» Records for the exercise
----
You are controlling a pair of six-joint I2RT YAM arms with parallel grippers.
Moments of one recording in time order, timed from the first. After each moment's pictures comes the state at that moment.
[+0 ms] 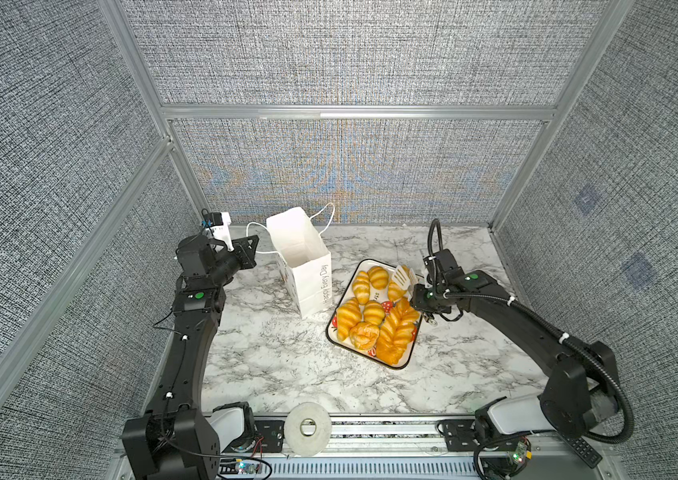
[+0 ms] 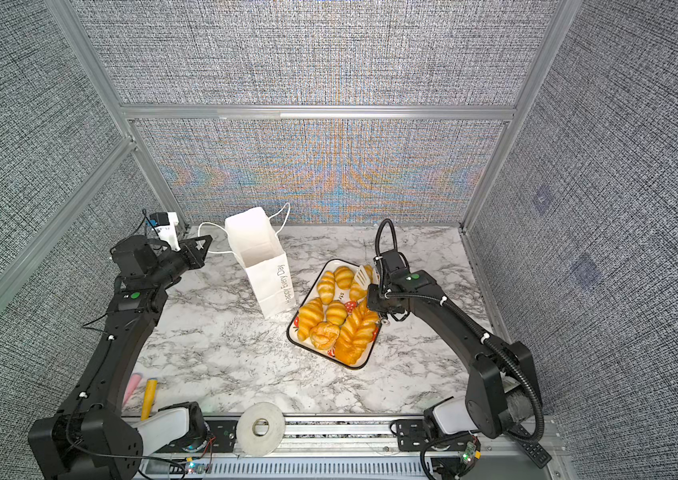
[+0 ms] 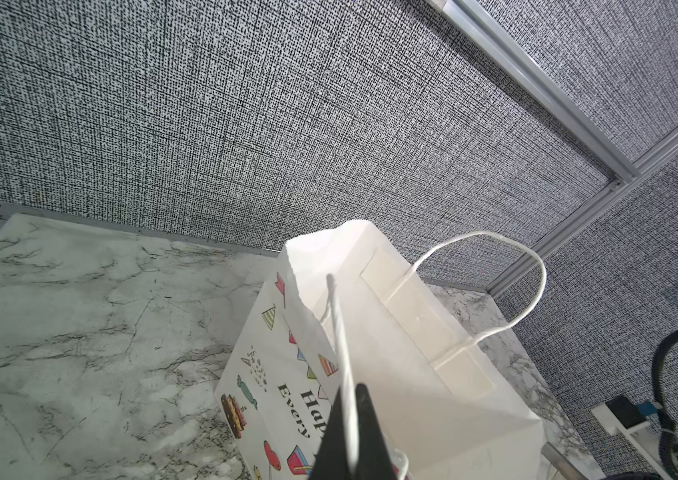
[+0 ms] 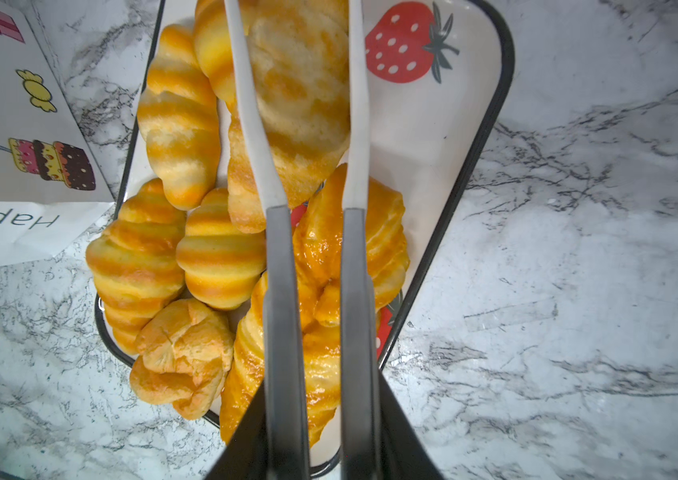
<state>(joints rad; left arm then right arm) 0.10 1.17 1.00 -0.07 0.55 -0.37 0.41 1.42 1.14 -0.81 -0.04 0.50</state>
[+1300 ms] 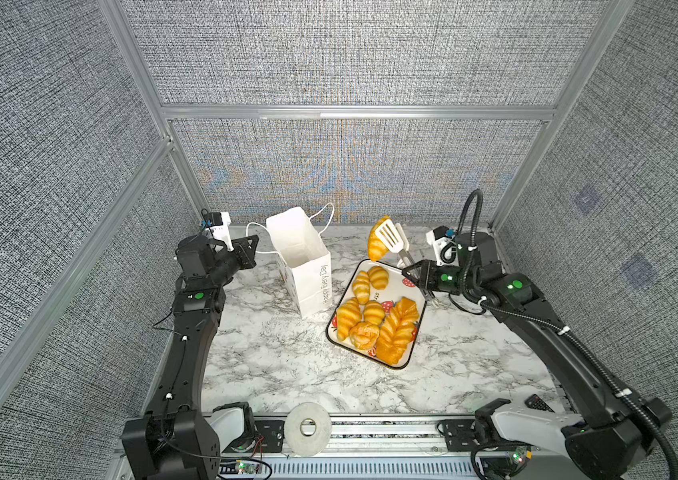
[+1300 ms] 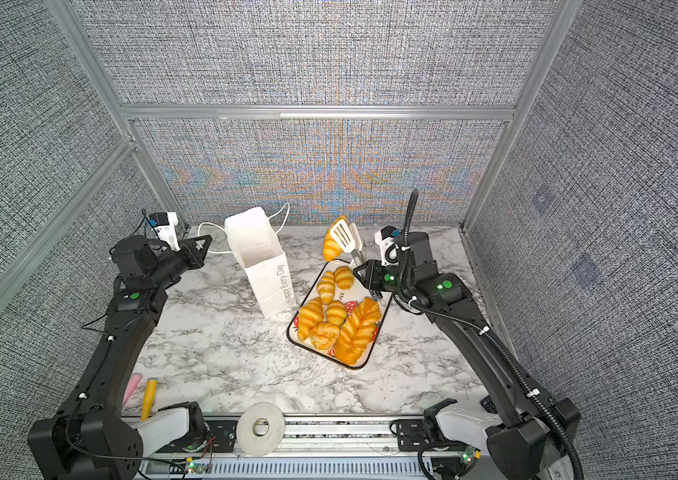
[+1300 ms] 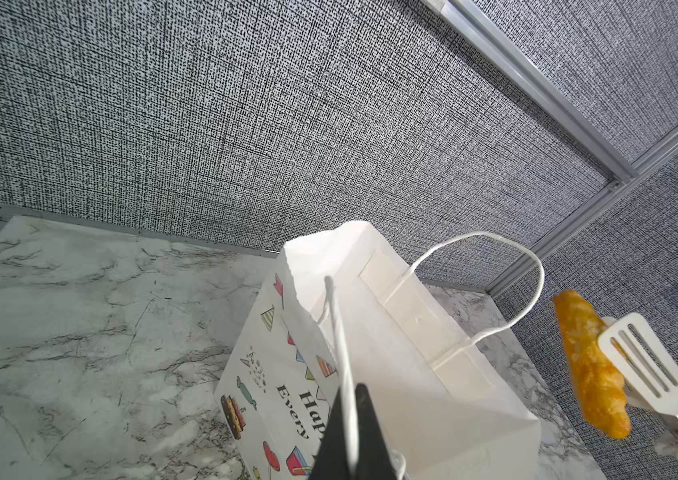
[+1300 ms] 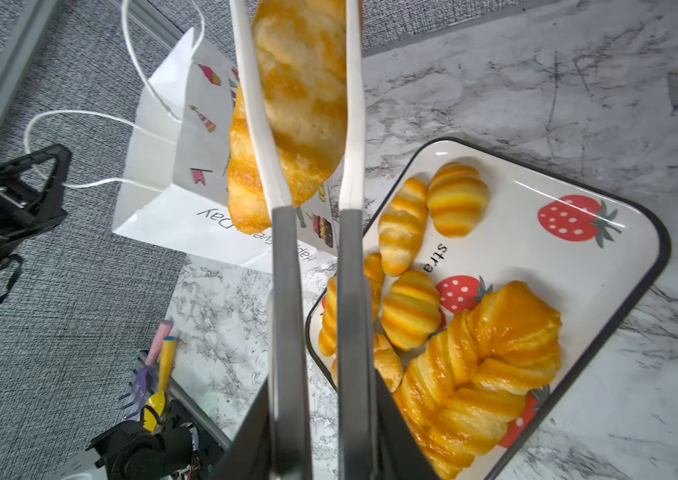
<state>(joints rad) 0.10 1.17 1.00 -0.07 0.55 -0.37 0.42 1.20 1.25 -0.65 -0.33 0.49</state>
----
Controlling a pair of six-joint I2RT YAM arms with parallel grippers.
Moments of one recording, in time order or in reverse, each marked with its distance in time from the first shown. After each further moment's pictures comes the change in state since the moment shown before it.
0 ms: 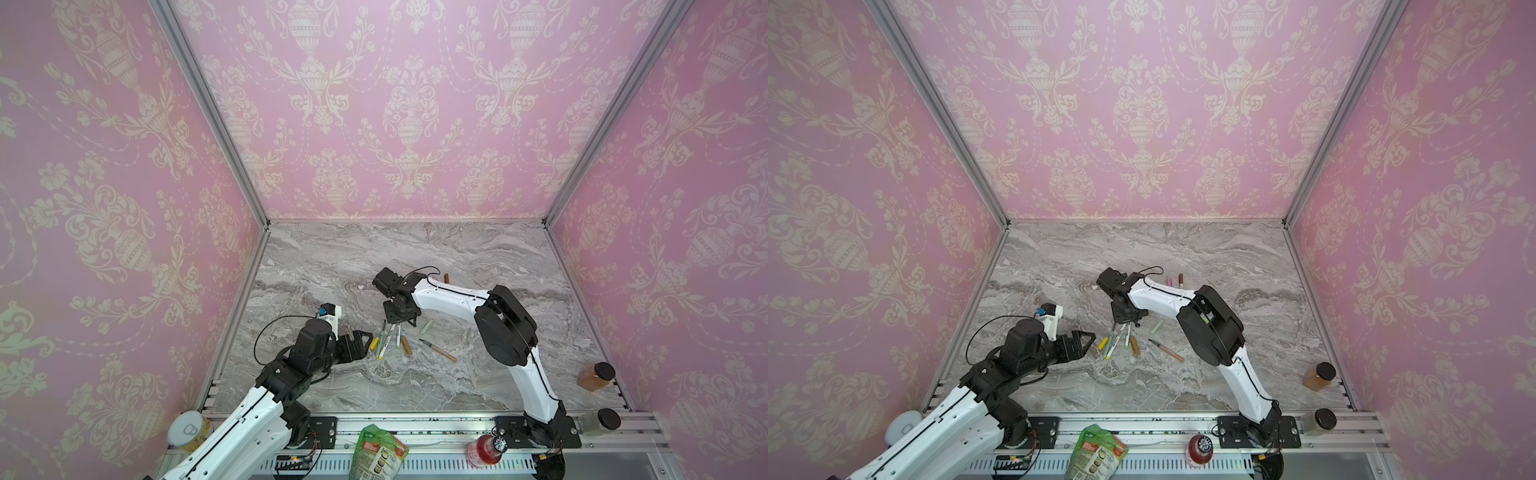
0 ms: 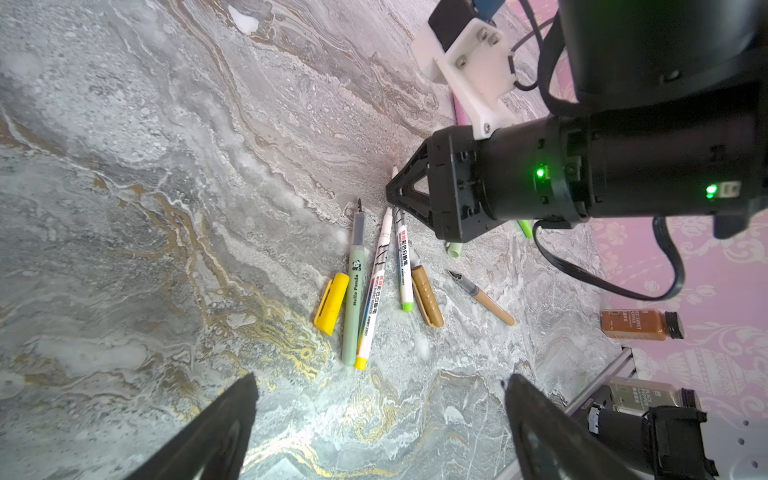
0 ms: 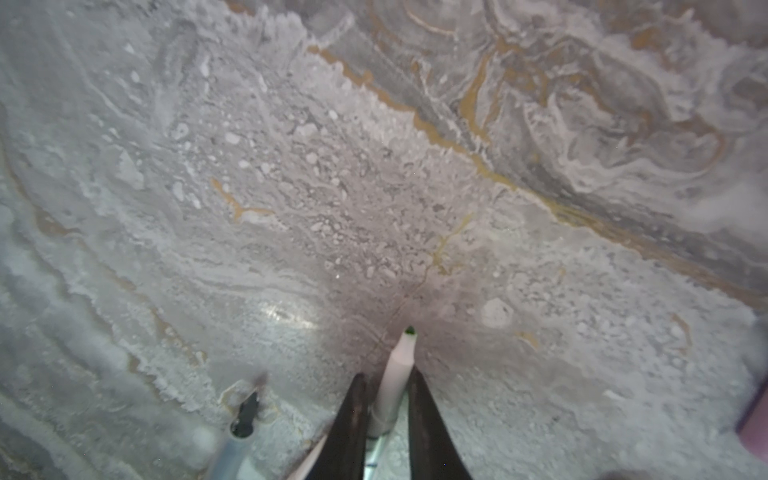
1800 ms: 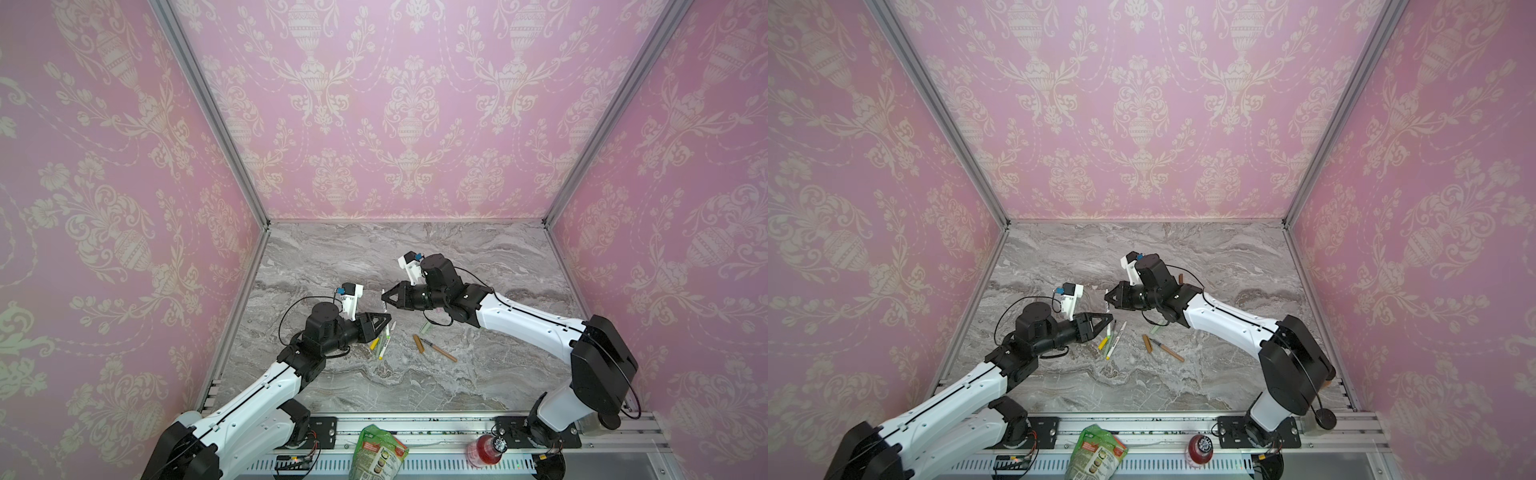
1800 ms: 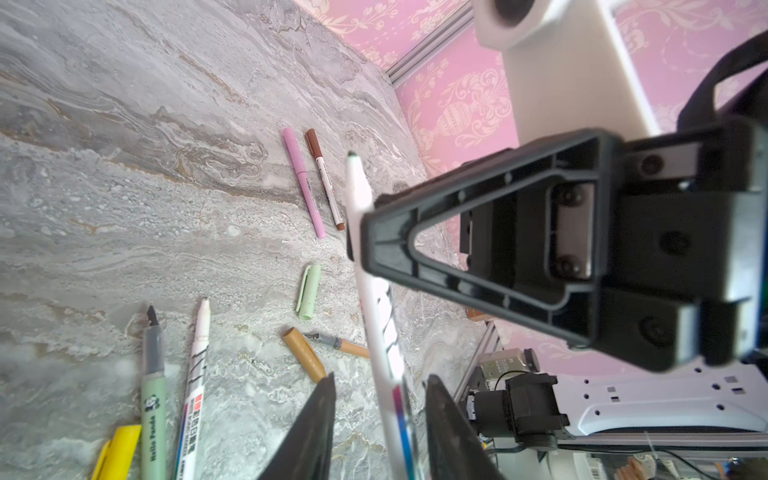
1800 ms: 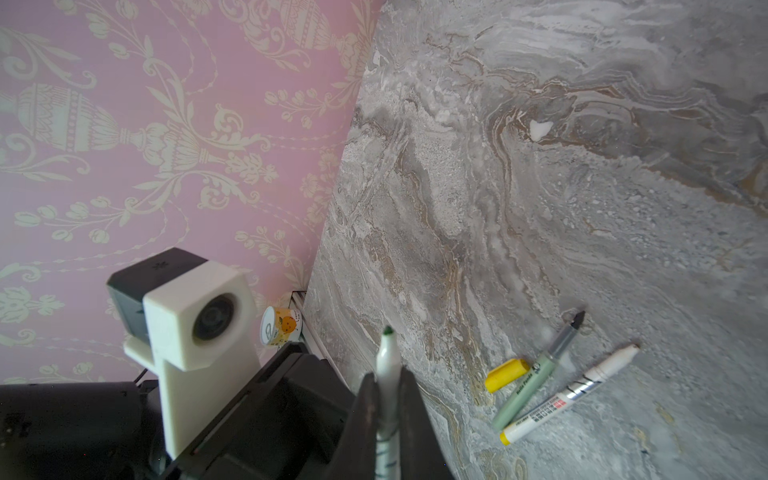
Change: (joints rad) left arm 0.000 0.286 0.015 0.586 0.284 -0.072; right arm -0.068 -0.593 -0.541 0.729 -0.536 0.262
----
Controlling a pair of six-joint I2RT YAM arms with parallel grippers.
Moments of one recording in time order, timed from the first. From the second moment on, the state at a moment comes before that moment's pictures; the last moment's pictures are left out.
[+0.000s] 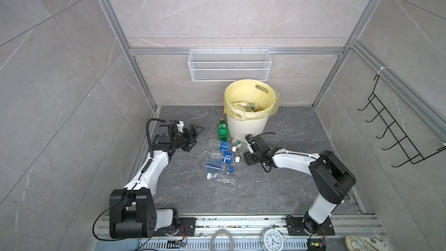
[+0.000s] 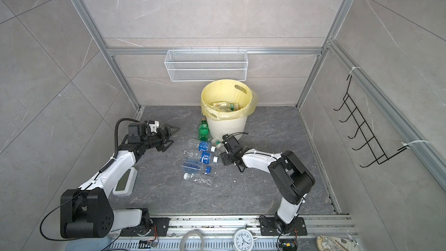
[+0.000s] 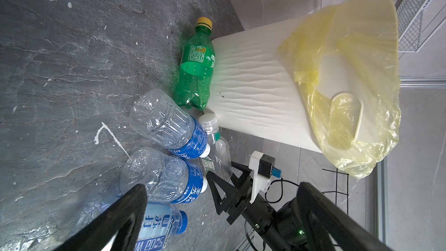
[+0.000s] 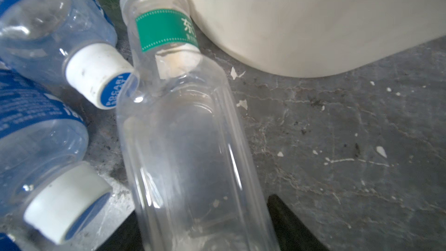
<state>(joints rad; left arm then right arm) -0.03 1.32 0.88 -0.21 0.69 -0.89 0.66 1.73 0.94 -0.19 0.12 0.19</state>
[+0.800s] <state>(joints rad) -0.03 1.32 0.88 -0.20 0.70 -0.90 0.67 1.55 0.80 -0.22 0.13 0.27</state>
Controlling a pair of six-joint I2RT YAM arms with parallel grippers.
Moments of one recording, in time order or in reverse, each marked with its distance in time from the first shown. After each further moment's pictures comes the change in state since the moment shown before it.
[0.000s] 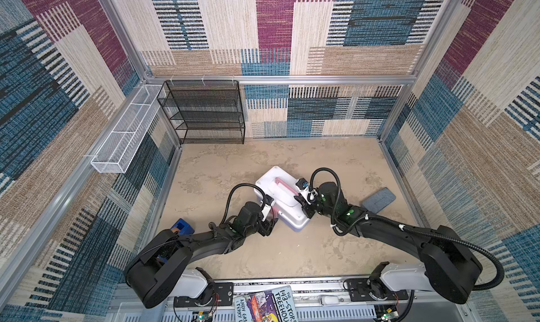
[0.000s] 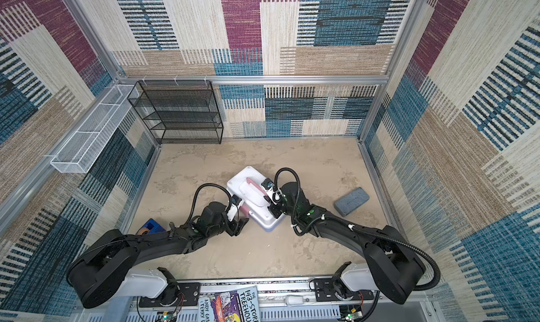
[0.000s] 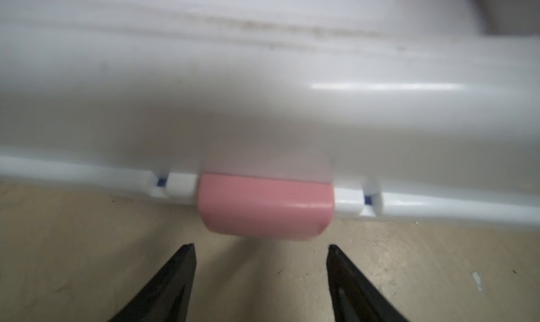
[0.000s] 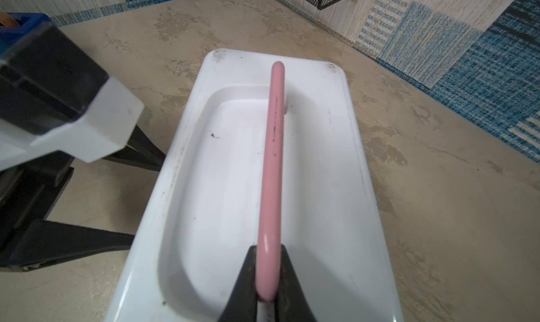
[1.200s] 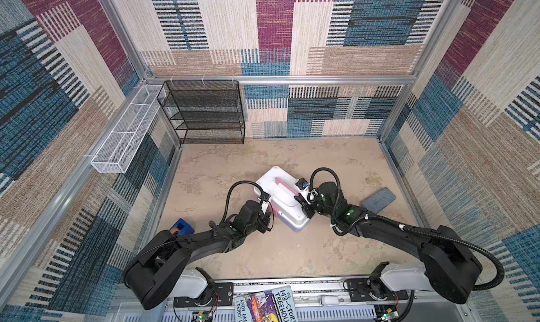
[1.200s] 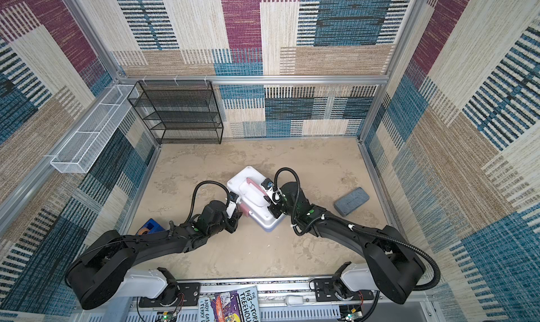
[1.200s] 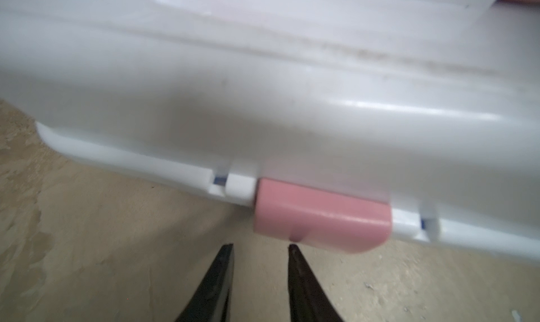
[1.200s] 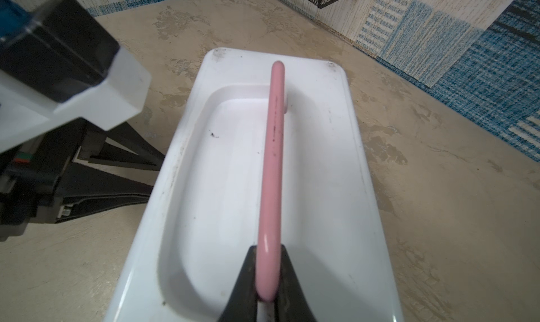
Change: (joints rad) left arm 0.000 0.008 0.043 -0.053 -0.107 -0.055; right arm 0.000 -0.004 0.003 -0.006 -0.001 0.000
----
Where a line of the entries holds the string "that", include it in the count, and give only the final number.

» Exercise solution
2